Pour justifier de telles restrictions, le fournisseur peut encore tenter, en dernier recours, d'invoquer une "exemption individuelle" au sens de l'article 101, par. 3 du TFUE. Il doit alors apporter la preuve des quatre conditions suivantes : "La pratique doit (i) assurer des gains d'efficience, (ii) réserver aux utilisateurs une partie équitable du profit qui en résulte, (iii) sans imposer des restrictions qui ne sont pas indispensables pour atteindre ces objectifs, (iv) ni donner aux entreprises la possibilité d'éliminer la concurrence pour une partie substantielle des produits en cause." Toutefois, il est à souligner qu'une telle exemption individuelle, en matière de restriction de vendre en ligne, n'est que très rarement accordée, car les quatre conditions précitées sont rarement réunies.

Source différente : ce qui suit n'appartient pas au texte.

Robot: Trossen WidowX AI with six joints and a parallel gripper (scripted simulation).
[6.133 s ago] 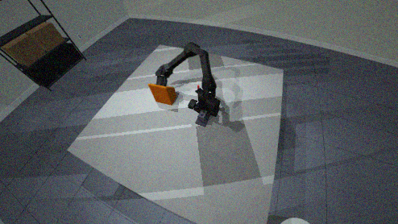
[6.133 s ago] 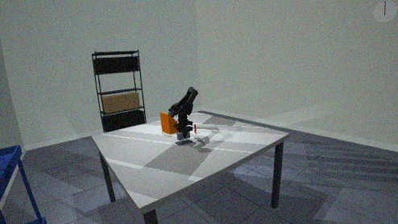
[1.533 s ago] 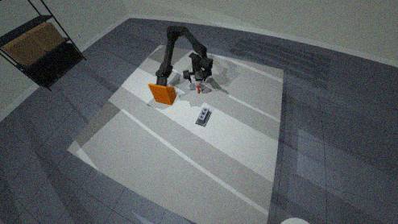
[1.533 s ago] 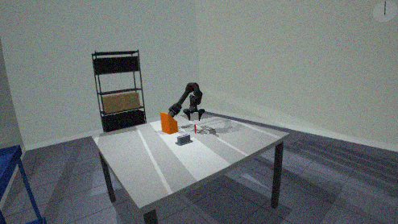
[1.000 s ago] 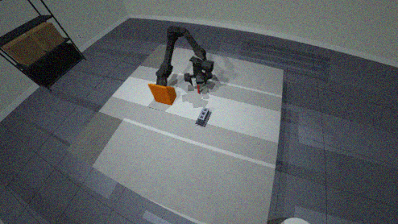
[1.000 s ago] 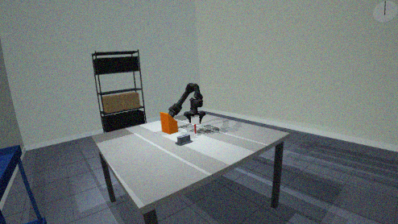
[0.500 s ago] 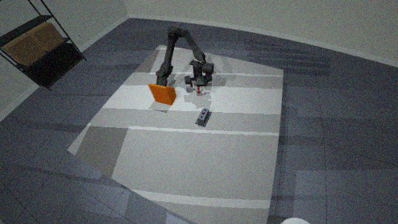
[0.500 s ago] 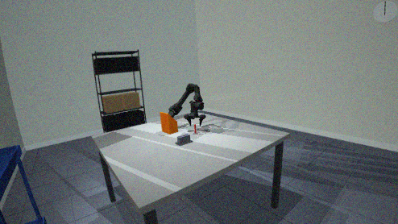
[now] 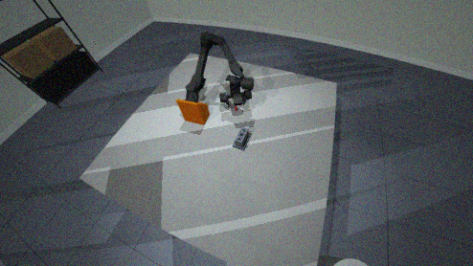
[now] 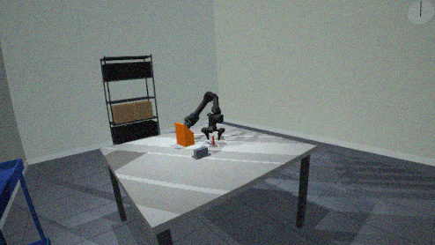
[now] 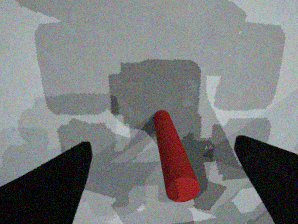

Enfin, relevons que le fournisseur à la tête d'un réseau de distribution international doit se méfier des décisions rendues par des autorités régulatrices des autres pays et ne pas les tenir pour acquises dans un pays différent. Une autorité de concurrence nationale ne dispose que d'une simple faculté de renoncer à instruire une plainte ou à se saisir d'office de pratiques susceptibles de constituer une restriction de concurrence, au motif qu'une autre autorité de concurrence a été précédemment saisie des mêmes questions. De plus, rappelons qu'une autorité nationale ne peut rendre une décision concluant à l'absence d'une violation des règles de concurrence de l'article 101 TFUE. Ainsi, ce n'est pas parce que l'autorité d'un pays a validé une clause limitant la vente en ligne en considérant qu'elle ne constitue pas une restriction caractérisée, que l'autorité française en fera de même, tout au contraire. Le fournisseur des tronçonneuses à la marque Stihl l'a appris à ses dépens. Les juridictions françaises ont décidé que la restriction des ventes en ligne était anticoncurrentielle alors qu'elle avait été validée par les autorités de concurrence allemande, suédoise et suisse, comme assurant un objectif de sécurisation de l'usage du produit.

Ainsi, si un fournisseur ne peut pas empêcher son distributeur de procéder à des ventes en ligne, il peut toutefois interférer sur les modalités de cette vente. Le fournisseur doit toutefois veiller à ne jamais franchir la limite : l'interdiction, directe ou déguisée, faite à son distributeur de vendre en ligne.

Cette problématique n'est par ailleurs pas prise à la légère par l'autorité de la concurrence. Selon elle, ces pratiques sont graves, car elles reviennent à fermer une voie de commercialisation, au détriment des consommateurs et des distributeurs, alors que la distribution en ligne connaît depuis un essor croissant. En témoignent des sanctions aux montants presque records.

Ainsi, l'autorité a sanctionné la société De Neuville (solidairement avec sa société mère, Savencia) à une amende de 4 068 000 euros, lui a enjoint de communiquer à l'ensemble de ses franchisés le résumé de la décision, et ordonné de publier le résumé de la décision sur son site internet et dans le journal Le Monde.
Rolex France, les sociétés Rolex Holding SA, Rolex SA et la fondation Hans Wilsdorf, tenues solidairement responsables, ont été condamnées au paiement d'une amende de 91 600 000 euros, à une injonction de communiquer un résumé de la décision aux distributeurs agréés, et une obligation de le publier sur son site internet et dans le Figaro ainsi que dans la revue Montres Magazine.

La société Mariage Frères International SAS, et sa société mère, Mariage Frères SAS, ont quant à elles été condamnées au paiement d'une amende de 4 millions d'euros au titre de l'interdiction de vente en ligne ainsi que de l'interdiction de revente des produits à d'autres distributeurs.